Maturazione dell’RNA

La maturazione dell’RNA (RNA processing) comprende l’insieme delle modificazioni chimiche e strutturali che convertono un trascritto primario immaturo (pre-RNA) nel prodotto funzionale maturo. Questo processo è una prerogativa quasi esclusiva degli eucarioti ed è di fondamentale importanza per la stabilità e il trasporto delle molecole.


Le Quattro Tipologie Principali di Maturazione

Si distinguono quattro principali meccanismi di maturazione post-trascrizionale:

  1. Modificazioni terminali: Consistono nell’aggiunta del cappuccio (cap) all’estremità 5’ e della coda poli(A) all’estremità 3’ dell’mRNA. Queste strutture proteggono l’RNA dalla degradazione. Inoltre, il cap al 5’ è essenziale per il riconoscimento dell’mRNA per l’inizio della traduzione, mentre entrambe le modificazioni servono a superare i checkpoint nucleari per l’esportazione nel citoplasma.
  2. Splicing: Rimozione fisica delle sequenze non codificanti (introni) e saldatura delle sequenze destinate al trascritto maturo (esoni). Questo processo permette anche lo Splicing Alternativo per generare molteplici isoforme proteiche a partire dallo stesso gene.
  3. Taglio (Cleavage): Rimozione enzimatica di sequenze in eccesso mediante tagli endo- o esonucleasici interni o esterni alle estremità del filamento.
  4. Modificazioni chimiche (Editing): Vedi RNA Editing.

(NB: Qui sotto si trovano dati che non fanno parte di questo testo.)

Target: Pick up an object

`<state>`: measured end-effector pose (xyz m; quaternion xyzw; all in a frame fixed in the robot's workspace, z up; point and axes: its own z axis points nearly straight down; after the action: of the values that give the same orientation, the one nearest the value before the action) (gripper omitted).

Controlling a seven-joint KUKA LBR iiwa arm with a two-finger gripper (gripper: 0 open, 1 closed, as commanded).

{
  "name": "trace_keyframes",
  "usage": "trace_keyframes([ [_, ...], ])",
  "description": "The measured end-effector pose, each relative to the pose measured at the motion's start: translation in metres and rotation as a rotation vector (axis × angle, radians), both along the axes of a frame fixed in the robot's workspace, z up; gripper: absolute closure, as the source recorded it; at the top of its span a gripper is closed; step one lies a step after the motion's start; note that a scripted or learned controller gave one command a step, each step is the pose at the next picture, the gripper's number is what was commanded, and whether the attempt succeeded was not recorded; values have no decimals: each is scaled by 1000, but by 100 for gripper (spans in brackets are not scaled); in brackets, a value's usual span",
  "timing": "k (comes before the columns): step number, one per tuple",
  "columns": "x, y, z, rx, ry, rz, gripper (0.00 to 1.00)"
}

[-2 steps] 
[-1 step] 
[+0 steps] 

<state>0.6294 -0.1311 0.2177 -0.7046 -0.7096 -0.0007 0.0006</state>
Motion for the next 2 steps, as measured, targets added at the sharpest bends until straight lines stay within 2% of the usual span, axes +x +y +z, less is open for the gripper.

Sostituzione, rimozione o aggiunta di singole basi azotate. L’editing permette a uno stesso gene di codificare per isoforme proteiche differenti in tessuti diversi, aumentando la diversità proteica senza la necessità di espandere il numero di geni nel genoma.

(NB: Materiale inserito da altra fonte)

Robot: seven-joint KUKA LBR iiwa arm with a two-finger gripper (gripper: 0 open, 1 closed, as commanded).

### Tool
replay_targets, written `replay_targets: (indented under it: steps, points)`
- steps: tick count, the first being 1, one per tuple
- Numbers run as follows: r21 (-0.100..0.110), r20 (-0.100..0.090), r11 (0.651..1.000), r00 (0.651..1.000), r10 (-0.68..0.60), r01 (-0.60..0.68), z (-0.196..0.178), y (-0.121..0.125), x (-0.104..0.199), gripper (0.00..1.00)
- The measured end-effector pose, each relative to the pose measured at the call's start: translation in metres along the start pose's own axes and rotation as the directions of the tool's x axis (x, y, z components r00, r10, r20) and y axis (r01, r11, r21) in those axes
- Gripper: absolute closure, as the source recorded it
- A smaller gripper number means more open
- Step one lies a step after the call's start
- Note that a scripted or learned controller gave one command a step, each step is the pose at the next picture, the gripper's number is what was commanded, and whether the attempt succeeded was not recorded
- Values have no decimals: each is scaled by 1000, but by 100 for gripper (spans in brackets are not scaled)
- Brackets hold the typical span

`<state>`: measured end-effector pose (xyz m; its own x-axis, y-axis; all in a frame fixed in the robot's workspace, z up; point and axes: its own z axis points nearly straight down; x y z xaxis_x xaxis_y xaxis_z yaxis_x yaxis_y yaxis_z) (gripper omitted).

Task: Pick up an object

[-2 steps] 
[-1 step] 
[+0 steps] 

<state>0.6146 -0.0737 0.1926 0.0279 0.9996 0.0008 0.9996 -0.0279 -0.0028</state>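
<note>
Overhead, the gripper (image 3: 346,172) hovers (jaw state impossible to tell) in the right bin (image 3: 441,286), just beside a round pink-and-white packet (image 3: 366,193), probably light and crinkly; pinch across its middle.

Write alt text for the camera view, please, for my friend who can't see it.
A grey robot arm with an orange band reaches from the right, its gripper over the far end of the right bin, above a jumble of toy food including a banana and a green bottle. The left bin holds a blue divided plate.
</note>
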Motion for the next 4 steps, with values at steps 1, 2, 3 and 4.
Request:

Maturazione del rRNA Eucariotico

I geni per gli RNA ribosomiali eucariotici sono ripetuti in tandem nel genoma e sono organizzati in grandi unità di trascrizione:

  • L’RNA polimerasi sintetizza un lungo trascritto primario immaturo.
  • La maturazione avviene esclusivamente mediante tagli enzimatici interni ed esterni, che separano fisicamente i diversi rRNA maturi (18S, 28S e 5.8S) dal precursore comune eliminando le sequenze spaziatrici intermedie.


Maturazione del tRNA

Il tRNA viene trascritto in una forma immatura priva del suo ripiegamento a trifoglio caratteristico. La sua maturazione richiede molteplici passaggi:

  1. Tagli terminali: Vengono rimosse le sequenze in eccesso alle estremità 5’ e 3’.
  2. Splicing: Rimozione di eventuali introni presenti nel precursore.
  3. Aggiunta della sequenza CCA: Viene aggiunta la sequenza trinucleotidica CCA all’estremità 3’, la quale funge da sito di attacco specifico per l’amminoacido durante l’amminoacilazione.
  4. Modificazioni delle basi: Numerosi nucleotidi subiscono modifiche chimiche specifiche (es. metilazioni, pseudouridilazioni) che stabilizzano la struttura terziaria finale del tRNA.


Maturazione nei Batteri (Procarioti)

Nei batteri non avvengono processi di maturazione sui trascritti di classe 2 (mRNA). L’mRNA batterico è tradotto contemporaneamente alla sua sintesi (traduzione co-trascrizionale).